14. SHELF REGISTRATION AND STOCKHOLDER RIGHTS PLAN

Acquisition Shelf Registration Statement

The Company has a shelf registration on file with the SEC to enable it to issue up to 1,350,000 shares of its common stock from time to time in connection with acquisitions of businesses, assets or securities of other companies, whether by purchase, merger or any other form of acquisition or business combination. If any shares are issued using this shelf registration, the Company will not receive any proceeds from these offerings other than the assets, businesses or securities acquired. As of December 31, 2011, all of the 1,350,000 shares were available for issuance.

Shelf Registration and Common Stock Offering

In December 2009, the Company filed a shelf registration statement (the “2009 Shelf Registration”) with the SEC to enable it to issue up to $30,000 equivalent of securities or combinations of securities.
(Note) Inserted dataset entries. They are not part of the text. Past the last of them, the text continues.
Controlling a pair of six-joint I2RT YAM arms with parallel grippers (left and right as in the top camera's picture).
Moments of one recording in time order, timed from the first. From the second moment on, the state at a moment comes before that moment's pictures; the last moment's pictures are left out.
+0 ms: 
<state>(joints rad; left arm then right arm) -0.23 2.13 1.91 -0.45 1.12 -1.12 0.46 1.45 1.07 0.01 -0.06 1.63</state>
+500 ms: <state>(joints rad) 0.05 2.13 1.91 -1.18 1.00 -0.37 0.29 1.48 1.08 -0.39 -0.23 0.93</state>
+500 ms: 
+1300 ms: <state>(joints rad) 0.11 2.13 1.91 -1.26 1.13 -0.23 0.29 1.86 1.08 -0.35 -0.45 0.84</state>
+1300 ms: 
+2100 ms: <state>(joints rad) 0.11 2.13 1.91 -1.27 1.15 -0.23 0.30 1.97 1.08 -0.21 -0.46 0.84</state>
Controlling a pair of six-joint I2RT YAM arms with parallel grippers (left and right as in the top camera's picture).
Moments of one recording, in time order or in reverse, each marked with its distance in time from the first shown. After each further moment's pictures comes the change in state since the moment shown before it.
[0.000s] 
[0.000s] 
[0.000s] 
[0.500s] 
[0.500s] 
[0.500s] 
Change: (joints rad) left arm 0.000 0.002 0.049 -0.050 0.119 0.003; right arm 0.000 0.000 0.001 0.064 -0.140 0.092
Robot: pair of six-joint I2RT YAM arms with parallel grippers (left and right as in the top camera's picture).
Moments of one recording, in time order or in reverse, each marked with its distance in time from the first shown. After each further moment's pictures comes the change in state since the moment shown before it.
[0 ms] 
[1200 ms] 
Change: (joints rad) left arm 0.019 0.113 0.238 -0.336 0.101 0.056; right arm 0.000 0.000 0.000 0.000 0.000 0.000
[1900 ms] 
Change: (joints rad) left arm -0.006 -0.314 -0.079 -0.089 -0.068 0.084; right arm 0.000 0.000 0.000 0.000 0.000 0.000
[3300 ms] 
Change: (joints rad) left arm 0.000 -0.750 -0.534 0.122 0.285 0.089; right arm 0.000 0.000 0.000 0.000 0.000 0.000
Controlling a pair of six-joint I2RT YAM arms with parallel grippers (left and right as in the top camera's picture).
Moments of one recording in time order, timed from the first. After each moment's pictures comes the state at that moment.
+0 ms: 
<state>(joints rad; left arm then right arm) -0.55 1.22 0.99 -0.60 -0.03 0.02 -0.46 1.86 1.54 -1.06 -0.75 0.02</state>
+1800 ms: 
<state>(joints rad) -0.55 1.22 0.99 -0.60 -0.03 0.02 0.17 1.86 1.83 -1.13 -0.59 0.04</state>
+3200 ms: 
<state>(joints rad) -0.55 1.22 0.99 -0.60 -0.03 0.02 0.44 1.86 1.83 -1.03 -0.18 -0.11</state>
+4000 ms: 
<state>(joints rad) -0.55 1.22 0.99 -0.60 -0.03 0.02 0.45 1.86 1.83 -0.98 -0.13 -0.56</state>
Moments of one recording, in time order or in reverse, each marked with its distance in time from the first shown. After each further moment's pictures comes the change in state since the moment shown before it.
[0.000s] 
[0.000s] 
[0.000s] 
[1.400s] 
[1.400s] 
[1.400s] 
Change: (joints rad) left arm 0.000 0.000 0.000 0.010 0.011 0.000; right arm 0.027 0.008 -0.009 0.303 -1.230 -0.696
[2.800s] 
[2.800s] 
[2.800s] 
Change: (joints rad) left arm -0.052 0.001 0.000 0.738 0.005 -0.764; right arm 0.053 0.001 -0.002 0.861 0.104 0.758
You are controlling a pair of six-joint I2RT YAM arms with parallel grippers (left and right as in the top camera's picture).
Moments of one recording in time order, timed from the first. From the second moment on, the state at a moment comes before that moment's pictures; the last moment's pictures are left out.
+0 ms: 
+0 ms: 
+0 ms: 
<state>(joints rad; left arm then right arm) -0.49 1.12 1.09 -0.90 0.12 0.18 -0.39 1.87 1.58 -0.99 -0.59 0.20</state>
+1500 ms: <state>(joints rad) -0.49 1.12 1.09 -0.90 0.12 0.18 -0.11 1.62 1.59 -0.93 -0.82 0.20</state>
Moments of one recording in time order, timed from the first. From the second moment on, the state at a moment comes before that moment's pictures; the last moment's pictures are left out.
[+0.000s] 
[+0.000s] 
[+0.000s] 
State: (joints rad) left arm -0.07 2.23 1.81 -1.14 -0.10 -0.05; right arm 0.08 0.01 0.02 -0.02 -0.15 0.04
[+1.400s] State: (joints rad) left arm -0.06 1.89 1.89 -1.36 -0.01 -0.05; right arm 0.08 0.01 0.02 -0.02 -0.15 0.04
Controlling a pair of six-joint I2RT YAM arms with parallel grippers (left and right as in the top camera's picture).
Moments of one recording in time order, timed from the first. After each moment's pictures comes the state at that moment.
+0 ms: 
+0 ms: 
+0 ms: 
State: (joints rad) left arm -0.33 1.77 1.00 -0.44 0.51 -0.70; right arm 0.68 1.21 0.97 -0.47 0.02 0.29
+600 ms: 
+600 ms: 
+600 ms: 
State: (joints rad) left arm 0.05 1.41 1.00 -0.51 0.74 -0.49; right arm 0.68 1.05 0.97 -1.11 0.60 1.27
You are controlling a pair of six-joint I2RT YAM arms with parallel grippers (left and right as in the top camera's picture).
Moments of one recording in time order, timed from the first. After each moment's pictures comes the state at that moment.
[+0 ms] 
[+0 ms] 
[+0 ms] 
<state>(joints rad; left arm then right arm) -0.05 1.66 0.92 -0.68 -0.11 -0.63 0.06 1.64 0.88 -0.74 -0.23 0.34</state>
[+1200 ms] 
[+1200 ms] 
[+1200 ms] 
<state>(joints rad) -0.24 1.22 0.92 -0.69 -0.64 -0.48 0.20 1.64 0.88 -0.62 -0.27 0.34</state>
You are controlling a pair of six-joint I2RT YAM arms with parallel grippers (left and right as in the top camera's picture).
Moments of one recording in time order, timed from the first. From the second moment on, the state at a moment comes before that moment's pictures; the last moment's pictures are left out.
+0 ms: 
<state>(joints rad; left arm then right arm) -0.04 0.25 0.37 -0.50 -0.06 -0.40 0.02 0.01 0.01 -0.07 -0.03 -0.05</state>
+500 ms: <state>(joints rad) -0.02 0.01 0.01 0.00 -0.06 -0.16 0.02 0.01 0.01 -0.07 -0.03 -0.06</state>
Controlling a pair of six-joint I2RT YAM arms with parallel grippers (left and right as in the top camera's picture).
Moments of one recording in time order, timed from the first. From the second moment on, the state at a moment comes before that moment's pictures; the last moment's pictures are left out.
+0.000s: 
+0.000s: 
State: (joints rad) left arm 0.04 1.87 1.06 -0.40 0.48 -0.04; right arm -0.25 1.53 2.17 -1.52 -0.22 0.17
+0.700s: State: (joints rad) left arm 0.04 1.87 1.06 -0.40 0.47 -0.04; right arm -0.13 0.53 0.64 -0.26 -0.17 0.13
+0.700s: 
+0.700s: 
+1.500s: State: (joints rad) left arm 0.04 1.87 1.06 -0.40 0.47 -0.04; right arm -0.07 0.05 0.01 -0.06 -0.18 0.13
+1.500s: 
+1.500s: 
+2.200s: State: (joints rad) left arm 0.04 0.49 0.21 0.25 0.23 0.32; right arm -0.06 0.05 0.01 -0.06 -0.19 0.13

The types of securities permitted for issuance under the 2009 Shelf Registration are debt securities, common stock, preferred stock, warrants, stock purchase contracts and stock purchase units.

On April 6, 2010, the Company issued in a registered public offering under the 2009 Shelf Registration 4,830,000 shares (which includes the exercise of the underwriter’s overallotment option of 630,000 shares) of common stock at $4.35 per share. Net proceeds to the Company after underwriting discounts and expenses of the public offering were approximately $19,167.

After this offering, the Company may issue up to $8,990 equivalent of securities or combinations of securities under the 2009 Shelf Registration.

Stockholder Rights Plan

On February 2, 2005, the Board declared a dividend of one preferred share purchase right (a “Right”) for each outstanding share of common stock of the Company. The dividend was paid upon the close of business on February 28, 2005 to the stockholders of record on that date. Each Right entitles the registered holder to purchase from the Company one one-hundredth of a share of Series A Junior Participating Preferred Stock, par value $.001 (“Preferred Shares”), of the Company, at a price of $60 per one one-hundredth of a Preferred Share, subject to adjustment. If any person becomes a 15% or more stockholder of the Company, then each Right (subject to certain limitations) will entitle its holder to purchase, at the Right’s then current exercise price, a number of shares of common stock of the Company or of the acquirer having a market value at the time of twice the Right’s per share exercise price. The Company’s Board of Directors may redeem the Rights for $.001 per Right at any time prior to the time when the Rights become exercisable. Unless the Rights are redeemed, exchanged or terminated earlier, they will expire on February 28, 2015.